Das Problem des Leistungsdrucks und der Fokussierung auf reines Auswendiglernen ist nicht neu. Bereits zu Beginn des Jahrtausends wurde ein neues Curriculum eingeführt, das schulisches Lernen ganzheitlicher gestalten und von der reinen Prüfungsvorbereitung wegbewegen sollte. Im August 2021 sorgte eine Ankündigung des chinesischen Bildungsministeriums auch international für Aufsehen, wonach in den ersten beiden Schuljahren überhaupt keine Prüfungen mehr stattfinden sollen. Die Erfahrungen der letzten zwei Jahrzehnte zeigen jedoch, dass solche Reformversuche bisher lediglich zu einem besser kaschierten Leistungsdruck führten, anstatt diesen abzuschaffen. Dies liegt weniger an einer vermeintlich „anderen Lernkultur“, wie in westlichen Medien oft vereinfachend spekuliert wird, sondern vielmehr an einem zu engen „Flaschenhals“ auf dem Weg zu guten weiterführenden Schulen und Hochschulen.
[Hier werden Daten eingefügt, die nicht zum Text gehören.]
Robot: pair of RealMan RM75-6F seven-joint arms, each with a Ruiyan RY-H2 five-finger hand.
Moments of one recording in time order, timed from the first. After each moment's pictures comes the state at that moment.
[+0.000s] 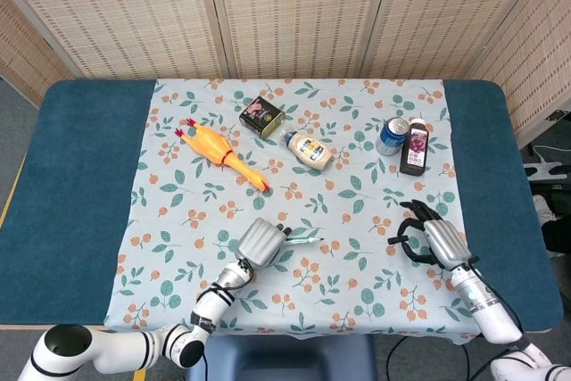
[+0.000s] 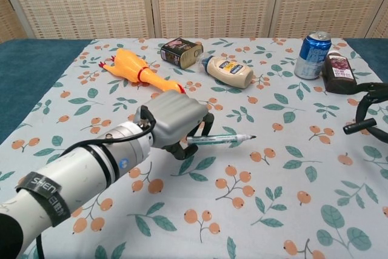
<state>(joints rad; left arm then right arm) -0.84 -1.98 -0.15 -1.22 1.18 1.00 0.76 0.38 -1.43 -0.01 -1.22 -1.50 1.12 0.47</state>
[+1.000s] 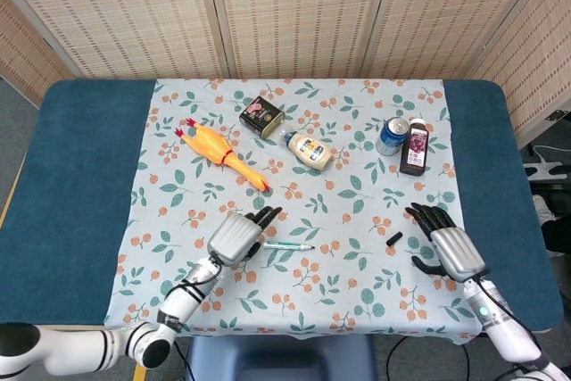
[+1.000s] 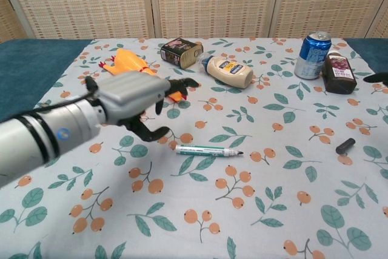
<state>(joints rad) -0.76 -1.70 -0.14 -1.52 1.21 1.03 0.58 0.32 -1.26 -0.03 -1.48 -1.50 1.20 0.13</state>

Die Konkurrenz um die wenigen begehrten Plätze ist so groß, dass es sich Familien kaum leisten können, auf intensives Büffeln und zusätzliche Nachhilfe zu verzichten.

Mehr Bildung, bleibende Ungleichheiten

Die chinesische Gesetzgebung schreibt eine neunjährige Schulpflicht vor, die weitestgehend umgesetzt wird. Das Schulsystem gliedert sich in sechs Jahre Grundschule, drei Jahre Untere Mittelschule und drei Jahre Obere Mittelschule, wobei letztere zu etwa 40 Prozent durch Berufsschulen abgedeckt wird. Betrachtet man allein die Zahlen, so ist die Expansion im chinesischen Bildungswesen in den letzten drei Jahrzehnten beeindruckend: Nahezu alle Schülerinnen und Schüler erreichen die nächsthöhere Schulstufe, und der Anteil derjenigen, die ein Hochschulstudium aufnehmen, ist von 3,5 Prozent Anfang der 1990er Jahre auf 51,3 Prozent im Jahr 2019 rasant angestiegen.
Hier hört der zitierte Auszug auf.